Volunteers received navigation training through a three-day workshop and then conducted in-home visits with clients living with advanced chronic illness over one year. A nurse navigator provided education and mentorship. Mixed method evaluation data was collected from clients, volunteer navigators, the nurse navigator, and other stakeholders.
Seven volunteers were partnered with 18 clients. Over the one-year pilot, the volunteer navigators conducted visits in home or by phone every two to three weeks. Volunteers were skilled and resourceful in building connections and facilitating engagement. Although it took time to learn the navigator role, volunteers felt well-prepared and found the role satisfying and meaningful. Clients and family rated the service as highly important to their care because of how the volunteer helped to make the difficult experiences of aging and advanced chronic illness more livable.
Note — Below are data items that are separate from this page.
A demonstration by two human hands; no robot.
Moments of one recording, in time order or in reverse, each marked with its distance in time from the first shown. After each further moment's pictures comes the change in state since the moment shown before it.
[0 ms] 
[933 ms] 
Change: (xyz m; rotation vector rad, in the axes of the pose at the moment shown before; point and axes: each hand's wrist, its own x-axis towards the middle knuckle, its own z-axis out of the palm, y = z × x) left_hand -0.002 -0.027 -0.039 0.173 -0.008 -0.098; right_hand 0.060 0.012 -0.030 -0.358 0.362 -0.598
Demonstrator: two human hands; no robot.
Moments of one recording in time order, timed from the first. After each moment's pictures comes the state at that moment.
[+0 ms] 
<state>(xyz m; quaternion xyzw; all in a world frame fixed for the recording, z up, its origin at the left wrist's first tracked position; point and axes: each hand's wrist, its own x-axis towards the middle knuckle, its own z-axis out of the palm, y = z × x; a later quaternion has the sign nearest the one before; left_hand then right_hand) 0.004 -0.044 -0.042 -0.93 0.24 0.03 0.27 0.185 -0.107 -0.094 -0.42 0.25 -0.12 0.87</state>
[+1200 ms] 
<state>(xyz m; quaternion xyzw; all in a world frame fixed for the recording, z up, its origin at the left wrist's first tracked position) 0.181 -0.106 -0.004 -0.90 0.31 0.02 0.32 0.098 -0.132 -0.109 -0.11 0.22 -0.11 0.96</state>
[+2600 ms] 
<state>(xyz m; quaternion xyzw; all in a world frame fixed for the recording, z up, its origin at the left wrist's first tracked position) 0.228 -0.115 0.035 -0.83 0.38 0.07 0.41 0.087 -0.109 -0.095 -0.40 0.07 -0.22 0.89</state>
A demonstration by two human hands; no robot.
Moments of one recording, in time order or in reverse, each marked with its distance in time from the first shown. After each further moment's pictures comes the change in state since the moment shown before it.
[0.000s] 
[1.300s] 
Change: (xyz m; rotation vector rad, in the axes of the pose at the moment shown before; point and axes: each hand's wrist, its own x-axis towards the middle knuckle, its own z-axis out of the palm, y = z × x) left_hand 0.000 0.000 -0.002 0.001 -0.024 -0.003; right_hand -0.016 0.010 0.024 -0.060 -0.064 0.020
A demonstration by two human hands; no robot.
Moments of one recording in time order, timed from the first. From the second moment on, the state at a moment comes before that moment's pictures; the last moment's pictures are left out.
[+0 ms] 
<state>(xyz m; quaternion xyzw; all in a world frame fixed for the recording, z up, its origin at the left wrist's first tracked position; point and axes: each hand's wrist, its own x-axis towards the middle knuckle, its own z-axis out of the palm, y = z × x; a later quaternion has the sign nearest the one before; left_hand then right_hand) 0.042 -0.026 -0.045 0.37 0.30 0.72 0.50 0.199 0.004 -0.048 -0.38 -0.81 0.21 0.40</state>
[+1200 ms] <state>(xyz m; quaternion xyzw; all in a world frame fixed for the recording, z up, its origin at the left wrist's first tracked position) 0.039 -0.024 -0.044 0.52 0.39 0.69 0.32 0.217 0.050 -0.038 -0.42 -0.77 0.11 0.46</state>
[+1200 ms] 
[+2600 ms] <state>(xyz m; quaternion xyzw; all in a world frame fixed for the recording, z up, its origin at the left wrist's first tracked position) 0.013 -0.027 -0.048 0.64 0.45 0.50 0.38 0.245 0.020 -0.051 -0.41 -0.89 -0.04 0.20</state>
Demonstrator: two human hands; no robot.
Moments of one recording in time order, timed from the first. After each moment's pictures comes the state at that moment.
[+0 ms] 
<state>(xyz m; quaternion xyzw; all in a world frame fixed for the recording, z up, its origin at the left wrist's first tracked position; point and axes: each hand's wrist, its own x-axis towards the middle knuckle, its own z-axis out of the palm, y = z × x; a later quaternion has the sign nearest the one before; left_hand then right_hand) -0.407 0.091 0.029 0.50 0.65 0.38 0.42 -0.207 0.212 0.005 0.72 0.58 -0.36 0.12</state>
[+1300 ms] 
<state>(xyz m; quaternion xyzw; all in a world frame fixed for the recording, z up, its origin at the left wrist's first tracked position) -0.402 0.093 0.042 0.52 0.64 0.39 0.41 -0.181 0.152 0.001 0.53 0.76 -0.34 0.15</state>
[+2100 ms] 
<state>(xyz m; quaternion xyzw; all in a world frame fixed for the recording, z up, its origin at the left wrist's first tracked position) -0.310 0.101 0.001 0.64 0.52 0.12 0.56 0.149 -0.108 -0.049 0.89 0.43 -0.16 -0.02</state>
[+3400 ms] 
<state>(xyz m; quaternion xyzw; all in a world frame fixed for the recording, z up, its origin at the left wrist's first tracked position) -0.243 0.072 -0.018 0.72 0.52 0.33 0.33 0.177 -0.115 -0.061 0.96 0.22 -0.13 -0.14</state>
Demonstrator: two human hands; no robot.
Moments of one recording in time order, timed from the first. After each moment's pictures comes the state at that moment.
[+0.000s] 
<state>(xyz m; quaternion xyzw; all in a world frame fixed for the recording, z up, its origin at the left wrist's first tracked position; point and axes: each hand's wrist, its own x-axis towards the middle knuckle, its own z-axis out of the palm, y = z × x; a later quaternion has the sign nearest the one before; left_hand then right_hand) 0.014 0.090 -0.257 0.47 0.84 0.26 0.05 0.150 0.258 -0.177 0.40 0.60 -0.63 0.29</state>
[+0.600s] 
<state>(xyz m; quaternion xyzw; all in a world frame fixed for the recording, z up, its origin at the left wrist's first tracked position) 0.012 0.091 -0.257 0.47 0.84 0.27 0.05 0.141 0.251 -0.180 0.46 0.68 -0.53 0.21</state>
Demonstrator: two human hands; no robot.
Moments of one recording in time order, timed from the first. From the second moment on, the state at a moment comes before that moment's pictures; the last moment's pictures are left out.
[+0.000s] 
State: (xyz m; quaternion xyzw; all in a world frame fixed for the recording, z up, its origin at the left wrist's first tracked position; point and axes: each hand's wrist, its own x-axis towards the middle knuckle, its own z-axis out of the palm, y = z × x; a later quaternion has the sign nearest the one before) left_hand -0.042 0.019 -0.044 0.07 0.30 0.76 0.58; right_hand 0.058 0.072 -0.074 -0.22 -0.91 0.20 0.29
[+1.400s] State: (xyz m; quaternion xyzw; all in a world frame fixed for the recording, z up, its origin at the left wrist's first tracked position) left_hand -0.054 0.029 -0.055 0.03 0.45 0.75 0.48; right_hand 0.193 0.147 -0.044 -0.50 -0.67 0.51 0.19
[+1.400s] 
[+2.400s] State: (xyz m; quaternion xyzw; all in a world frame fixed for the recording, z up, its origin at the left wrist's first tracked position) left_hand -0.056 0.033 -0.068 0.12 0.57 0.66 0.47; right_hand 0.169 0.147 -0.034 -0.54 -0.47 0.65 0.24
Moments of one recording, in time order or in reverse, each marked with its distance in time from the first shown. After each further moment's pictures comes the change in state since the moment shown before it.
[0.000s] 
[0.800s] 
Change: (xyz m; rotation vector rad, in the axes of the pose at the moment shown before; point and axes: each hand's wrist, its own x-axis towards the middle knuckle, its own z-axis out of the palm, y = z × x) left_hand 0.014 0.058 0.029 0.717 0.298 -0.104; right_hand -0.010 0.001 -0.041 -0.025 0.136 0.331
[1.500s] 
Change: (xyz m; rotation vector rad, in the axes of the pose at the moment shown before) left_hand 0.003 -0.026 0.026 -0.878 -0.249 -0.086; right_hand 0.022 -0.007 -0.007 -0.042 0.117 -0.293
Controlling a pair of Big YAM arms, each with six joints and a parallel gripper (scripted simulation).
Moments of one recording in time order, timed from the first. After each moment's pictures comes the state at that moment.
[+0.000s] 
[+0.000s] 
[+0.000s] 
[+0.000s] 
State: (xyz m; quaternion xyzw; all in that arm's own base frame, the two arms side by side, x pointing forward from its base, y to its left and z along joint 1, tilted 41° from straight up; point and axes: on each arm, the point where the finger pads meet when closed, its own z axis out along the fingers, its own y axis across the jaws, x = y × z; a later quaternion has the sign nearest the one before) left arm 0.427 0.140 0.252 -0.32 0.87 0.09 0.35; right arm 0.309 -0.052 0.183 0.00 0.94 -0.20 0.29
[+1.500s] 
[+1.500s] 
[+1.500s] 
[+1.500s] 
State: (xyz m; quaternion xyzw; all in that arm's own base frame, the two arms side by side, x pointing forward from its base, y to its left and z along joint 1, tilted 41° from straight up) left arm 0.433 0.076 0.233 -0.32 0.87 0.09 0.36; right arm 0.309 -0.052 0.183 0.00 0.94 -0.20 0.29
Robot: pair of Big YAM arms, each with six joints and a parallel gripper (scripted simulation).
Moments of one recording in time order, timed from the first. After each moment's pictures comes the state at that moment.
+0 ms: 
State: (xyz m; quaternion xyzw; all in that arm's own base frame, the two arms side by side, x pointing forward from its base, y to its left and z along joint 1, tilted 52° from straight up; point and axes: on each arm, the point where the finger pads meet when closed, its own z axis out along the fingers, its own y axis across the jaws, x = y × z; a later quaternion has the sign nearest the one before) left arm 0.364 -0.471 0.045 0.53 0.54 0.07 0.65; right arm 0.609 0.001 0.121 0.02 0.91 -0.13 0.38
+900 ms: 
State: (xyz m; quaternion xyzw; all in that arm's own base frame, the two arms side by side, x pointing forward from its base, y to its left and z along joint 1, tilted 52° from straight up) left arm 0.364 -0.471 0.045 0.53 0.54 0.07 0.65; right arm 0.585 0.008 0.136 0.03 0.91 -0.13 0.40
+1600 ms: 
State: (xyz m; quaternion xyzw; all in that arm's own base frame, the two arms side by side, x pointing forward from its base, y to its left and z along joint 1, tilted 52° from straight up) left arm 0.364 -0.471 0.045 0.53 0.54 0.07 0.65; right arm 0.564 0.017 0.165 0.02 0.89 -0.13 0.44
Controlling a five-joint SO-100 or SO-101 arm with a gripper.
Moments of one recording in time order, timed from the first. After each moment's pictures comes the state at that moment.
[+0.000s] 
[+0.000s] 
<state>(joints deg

Significant benefits cited by clients were making good decisions for both now and in the future; having a surrogate social safety net; supporting engagement with life; and ultimately, transforming the experience of living with illness. Overall the program was perceived to be well-designed by stakeholders and meeting an important need in the community. Sustainability, however, was a concern expressed by both clients and volunteers.
Volunteers providing supportive navigation services during the early phase of palliative care is a feasible way to foster a compassionate community approach to care for an aging population. The program is now being implemented by hospice societies in diverse communities across Canada.